_HOW TO COMPLETE THIS TASK_
Please work out how many lines in the material contain "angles" and give only that figure.

_PROVIDED ENTRIES_
_ _ _ _ _ _ _
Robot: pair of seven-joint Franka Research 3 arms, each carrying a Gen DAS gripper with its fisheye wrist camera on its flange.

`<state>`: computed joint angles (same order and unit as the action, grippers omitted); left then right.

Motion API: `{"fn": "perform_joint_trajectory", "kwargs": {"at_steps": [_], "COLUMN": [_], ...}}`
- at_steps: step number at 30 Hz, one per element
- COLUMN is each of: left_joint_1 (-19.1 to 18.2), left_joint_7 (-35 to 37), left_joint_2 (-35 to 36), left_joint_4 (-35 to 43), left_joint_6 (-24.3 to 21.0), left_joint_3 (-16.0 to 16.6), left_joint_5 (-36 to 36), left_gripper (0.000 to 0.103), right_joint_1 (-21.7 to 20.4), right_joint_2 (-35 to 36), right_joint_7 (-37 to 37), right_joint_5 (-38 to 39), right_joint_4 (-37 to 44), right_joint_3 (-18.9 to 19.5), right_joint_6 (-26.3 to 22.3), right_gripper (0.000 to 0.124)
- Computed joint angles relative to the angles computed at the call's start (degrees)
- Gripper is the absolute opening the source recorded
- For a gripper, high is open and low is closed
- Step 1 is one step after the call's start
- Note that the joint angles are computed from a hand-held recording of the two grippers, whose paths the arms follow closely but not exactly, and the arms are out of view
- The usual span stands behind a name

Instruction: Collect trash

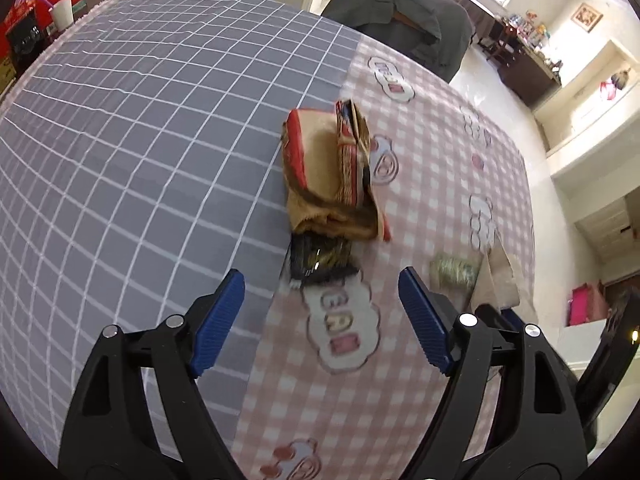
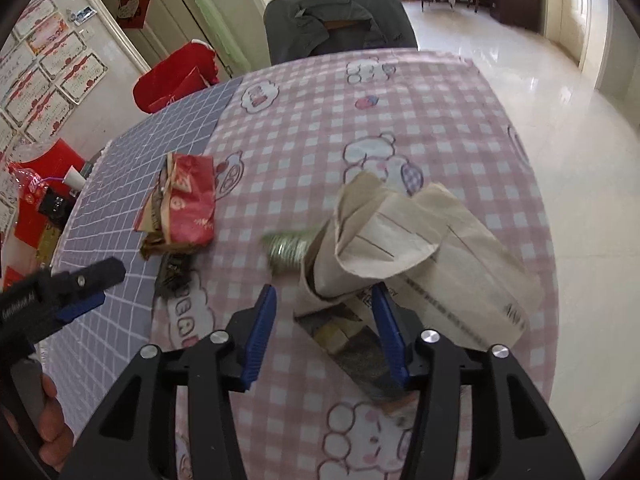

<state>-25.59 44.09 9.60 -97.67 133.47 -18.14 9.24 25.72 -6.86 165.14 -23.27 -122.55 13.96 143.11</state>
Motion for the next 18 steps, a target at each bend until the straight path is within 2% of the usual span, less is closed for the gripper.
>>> {"fn": "perform_joint_trajectory", "kwargs": {"at_steps": [3, 5, 8, 10, 13, 18], "left_joint_1": [-0.2, -0.5, -0.8, -1.1, -1.5, -4.0], "left_joint_7": [-0.9, -1.9, -0.9, -0.2, -0.8, -3.1], "left_joint_2": [2.0, 2.8, 4.4, 5.1, 5.7, 7.2], "left_joint_4": [1.4, 1.9, 2.9, 3.3, 3.0, 4.1], "left_joint_6": [1.6, 3.1, 4.2, 4.6, 6.9, 8.4], "left_joint_3": [0.4, 0.8, 0.7, 0.7, 1.0, 2.3], "left_joint_5": [1.2, 2.8, 4.0, 4.6, 5.6, 12.7], "left_gripper": [0.078, 0.078, 0.078, 0.078, 0.078, 0.078], "right_joint_1": [-0.1, 0.0, 0.3, 0.4, 0.6, 0.6], "right_joint_2": [0.9, 1.7, 2.3, 2.4, 2.6, 1.8], "right_joint_7": [0.3, -0.3, -0.3, -0.5, -0.7, 0.3], "right_joint_5": [-2.1, -2.5, -3.5, -4.1, -4.2, -3.5], "right_joint_4": [0.9, 1.5, 1.7, 1.6, 1.7, 1.0], "right_joint_3": [0.1, -0.2, -0.7, -1.0, -1.2, -1.2], "right_joint_6": [-0.9, -1.2, -0.9, -0.1, 0.1, -0.1], "right_gripper": [0.046, 0.032, 0.025, 0.011, 0.01, 0.011]}}
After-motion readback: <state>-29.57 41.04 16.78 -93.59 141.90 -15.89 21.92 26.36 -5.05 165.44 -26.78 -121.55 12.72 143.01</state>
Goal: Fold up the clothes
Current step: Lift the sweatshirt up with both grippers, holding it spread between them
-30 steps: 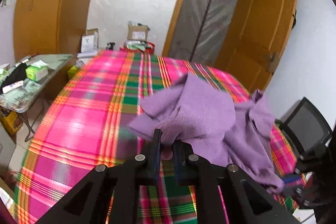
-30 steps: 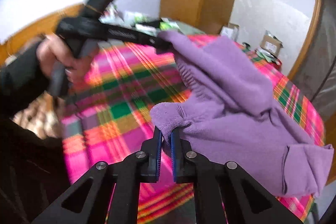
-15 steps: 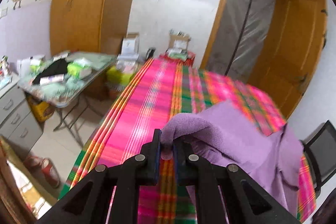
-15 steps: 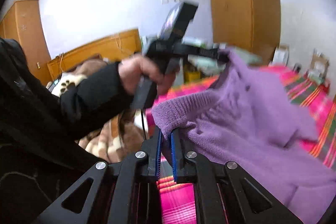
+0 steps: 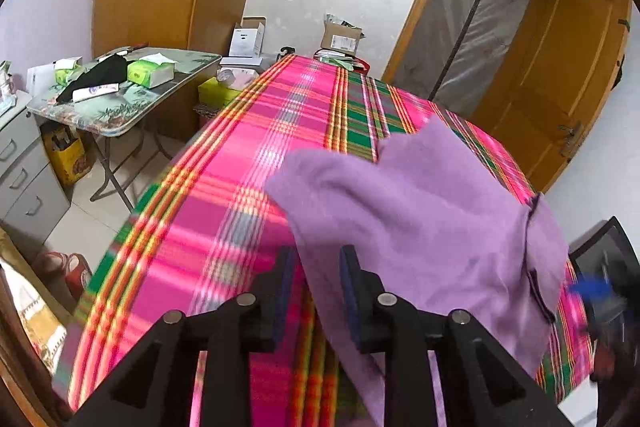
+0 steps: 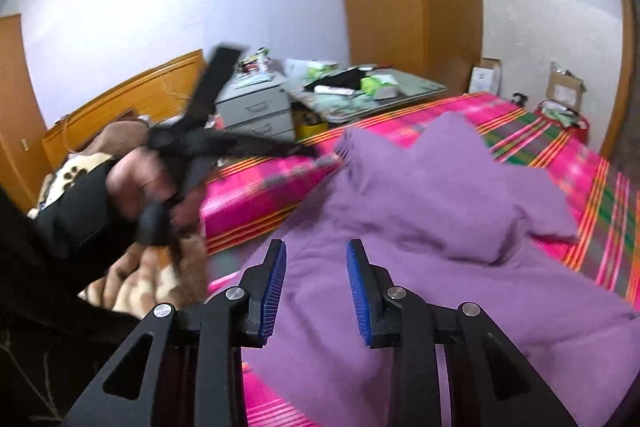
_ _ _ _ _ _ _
_EXERCISE ANSWER_
3